Top of MATERIAL FOR THIS EXERCISE

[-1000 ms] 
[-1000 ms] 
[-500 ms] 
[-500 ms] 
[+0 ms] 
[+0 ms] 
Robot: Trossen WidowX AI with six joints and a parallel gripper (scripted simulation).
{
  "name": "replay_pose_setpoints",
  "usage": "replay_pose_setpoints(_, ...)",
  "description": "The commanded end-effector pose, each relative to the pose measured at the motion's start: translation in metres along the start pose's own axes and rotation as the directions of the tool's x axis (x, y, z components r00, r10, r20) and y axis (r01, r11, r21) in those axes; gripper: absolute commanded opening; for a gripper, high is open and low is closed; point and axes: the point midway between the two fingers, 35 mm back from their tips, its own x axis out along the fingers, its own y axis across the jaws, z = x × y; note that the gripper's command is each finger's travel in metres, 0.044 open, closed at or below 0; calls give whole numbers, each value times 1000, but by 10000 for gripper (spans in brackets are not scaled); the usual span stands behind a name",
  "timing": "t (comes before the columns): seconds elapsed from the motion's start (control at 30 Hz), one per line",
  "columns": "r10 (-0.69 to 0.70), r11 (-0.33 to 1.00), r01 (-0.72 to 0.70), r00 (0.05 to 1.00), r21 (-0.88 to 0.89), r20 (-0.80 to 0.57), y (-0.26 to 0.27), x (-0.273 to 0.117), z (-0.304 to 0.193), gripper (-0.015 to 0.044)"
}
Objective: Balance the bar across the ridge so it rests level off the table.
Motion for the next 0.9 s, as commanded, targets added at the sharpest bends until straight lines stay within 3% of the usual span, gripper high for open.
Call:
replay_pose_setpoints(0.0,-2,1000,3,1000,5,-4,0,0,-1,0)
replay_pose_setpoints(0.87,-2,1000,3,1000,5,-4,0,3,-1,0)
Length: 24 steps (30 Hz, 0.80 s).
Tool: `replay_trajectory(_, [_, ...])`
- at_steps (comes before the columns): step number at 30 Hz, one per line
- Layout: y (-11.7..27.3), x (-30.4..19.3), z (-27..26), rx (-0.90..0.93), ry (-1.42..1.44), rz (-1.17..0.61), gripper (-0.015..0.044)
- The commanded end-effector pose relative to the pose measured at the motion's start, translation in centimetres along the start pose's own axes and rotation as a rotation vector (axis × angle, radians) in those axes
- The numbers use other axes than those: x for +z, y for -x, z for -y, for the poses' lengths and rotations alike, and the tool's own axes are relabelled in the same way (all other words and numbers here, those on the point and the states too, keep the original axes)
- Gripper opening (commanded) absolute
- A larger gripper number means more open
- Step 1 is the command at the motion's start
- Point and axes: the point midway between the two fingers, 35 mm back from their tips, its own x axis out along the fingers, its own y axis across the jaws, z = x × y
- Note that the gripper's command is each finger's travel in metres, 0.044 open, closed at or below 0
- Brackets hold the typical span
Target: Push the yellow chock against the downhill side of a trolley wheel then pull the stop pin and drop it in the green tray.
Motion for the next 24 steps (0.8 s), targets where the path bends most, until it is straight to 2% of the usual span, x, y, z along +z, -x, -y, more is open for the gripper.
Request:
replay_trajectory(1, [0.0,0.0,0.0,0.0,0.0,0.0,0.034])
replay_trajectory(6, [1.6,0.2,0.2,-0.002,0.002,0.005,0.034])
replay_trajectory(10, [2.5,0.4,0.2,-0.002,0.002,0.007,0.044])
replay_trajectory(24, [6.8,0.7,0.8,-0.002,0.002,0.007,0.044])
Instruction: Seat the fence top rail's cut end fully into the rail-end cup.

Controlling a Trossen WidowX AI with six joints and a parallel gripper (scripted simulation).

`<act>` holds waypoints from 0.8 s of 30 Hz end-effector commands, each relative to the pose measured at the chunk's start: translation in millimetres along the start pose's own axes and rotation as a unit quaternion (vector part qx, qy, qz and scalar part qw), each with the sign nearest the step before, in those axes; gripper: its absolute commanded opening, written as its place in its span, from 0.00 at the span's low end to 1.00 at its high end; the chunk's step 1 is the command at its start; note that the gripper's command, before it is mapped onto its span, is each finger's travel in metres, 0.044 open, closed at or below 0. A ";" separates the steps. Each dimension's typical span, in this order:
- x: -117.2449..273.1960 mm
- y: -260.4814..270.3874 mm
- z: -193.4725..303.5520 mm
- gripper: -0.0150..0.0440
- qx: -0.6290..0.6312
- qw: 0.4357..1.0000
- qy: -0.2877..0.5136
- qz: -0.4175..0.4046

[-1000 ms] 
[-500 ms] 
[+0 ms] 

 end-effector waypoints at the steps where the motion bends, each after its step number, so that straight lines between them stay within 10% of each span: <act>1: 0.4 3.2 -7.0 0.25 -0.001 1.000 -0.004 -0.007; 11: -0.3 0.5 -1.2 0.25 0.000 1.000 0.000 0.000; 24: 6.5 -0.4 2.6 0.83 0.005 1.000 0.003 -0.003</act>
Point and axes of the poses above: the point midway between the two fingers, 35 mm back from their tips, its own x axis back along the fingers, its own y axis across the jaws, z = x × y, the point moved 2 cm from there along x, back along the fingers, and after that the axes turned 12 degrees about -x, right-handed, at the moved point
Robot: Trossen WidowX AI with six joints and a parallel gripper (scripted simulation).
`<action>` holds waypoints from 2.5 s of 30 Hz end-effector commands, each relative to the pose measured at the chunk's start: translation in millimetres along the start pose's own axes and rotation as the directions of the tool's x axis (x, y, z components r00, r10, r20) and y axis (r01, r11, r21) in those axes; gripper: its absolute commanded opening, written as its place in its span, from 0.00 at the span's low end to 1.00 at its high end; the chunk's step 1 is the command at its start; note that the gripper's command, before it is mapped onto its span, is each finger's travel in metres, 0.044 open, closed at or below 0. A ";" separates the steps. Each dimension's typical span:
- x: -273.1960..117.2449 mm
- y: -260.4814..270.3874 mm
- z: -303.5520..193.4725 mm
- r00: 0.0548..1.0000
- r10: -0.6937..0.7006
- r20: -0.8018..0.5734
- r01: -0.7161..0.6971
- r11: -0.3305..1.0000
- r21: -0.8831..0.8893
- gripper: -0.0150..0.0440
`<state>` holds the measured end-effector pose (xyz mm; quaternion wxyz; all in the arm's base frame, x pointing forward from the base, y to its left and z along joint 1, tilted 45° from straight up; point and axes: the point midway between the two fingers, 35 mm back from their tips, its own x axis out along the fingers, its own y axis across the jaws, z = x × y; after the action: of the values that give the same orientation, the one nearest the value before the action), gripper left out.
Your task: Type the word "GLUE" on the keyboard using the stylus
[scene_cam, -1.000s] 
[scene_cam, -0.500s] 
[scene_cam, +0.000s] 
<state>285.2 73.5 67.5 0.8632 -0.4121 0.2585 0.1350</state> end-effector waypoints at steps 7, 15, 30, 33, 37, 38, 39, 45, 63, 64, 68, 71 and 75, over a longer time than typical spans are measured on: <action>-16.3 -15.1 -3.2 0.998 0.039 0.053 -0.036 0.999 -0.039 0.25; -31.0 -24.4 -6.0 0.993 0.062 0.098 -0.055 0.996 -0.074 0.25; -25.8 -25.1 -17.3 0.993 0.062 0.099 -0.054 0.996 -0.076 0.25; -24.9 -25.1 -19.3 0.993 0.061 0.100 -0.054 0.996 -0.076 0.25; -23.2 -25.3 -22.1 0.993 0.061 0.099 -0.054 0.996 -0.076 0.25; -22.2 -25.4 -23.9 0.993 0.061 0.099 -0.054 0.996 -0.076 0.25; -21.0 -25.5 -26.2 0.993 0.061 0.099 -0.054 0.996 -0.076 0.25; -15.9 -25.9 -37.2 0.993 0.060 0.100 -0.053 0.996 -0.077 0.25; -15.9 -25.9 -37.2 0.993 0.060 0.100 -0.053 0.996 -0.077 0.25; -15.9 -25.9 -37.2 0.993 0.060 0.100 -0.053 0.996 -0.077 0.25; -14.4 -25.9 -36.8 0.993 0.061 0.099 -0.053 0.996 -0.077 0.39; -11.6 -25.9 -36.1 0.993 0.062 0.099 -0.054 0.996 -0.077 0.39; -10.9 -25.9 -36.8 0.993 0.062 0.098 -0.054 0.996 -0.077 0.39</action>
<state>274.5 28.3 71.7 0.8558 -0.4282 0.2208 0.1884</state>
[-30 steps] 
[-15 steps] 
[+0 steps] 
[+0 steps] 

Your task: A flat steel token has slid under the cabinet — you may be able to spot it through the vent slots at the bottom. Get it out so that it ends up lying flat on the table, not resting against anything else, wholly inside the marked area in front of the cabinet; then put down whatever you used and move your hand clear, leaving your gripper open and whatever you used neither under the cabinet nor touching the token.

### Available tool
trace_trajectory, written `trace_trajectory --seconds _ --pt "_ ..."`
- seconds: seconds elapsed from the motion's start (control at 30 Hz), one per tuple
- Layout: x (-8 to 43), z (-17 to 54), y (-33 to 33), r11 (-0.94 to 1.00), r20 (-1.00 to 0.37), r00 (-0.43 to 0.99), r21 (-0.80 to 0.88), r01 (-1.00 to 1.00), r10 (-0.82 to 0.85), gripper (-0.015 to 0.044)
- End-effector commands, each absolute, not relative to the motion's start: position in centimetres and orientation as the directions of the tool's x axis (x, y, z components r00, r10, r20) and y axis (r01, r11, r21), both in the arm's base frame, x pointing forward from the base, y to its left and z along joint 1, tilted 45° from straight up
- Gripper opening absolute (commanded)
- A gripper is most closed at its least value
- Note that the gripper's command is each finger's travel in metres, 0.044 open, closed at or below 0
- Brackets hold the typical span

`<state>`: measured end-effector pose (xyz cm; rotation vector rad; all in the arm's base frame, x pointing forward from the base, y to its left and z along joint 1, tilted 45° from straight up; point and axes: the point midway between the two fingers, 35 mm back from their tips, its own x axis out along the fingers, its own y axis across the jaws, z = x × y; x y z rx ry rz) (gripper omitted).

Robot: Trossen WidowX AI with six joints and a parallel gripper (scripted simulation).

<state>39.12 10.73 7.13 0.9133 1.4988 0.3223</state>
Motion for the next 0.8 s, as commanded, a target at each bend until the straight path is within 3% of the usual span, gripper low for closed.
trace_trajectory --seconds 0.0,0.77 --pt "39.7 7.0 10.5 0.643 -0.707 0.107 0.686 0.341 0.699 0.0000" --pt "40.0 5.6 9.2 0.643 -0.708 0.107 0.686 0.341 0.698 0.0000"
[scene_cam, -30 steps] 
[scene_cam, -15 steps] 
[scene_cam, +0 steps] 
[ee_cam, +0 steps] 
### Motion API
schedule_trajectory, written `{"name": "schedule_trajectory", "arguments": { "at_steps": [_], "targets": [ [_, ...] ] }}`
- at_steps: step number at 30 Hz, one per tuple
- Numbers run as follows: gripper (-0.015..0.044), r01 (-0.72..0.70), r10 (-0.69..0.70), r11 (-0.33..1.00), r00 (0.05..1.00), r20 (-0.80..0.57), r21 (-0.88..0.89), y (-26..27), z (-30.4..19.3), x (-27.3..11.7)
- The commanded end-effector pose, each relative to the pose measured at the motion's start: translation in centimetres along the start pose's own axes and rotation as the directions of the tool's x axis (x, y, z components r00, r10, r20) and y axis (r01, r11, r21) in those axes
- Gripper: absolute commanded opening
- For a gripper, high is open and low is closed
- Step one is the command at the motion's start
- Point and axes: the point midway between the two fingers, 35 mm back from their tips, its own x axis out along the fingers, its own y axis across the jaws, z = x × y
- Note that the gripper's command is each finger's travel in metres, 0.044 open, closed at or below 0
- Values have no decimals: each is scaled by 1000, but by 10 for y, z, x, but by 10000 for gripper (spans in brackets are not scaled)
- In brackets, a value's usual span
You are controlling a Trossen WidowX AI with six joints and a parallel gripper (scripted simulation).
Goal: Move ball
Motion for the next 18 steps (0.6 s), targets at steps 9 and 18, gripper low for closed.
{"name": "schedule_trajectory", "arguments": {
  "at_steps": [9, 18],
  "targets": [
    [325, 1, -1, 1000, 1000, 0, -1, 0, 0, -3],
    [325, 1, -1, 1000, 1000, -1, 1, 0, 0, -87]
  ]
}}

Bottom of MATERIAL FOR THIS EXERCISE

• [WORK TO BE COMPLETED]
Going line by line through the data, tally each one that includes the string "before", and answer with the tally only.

• [RESPONSE TO THIS EXERCISE]
5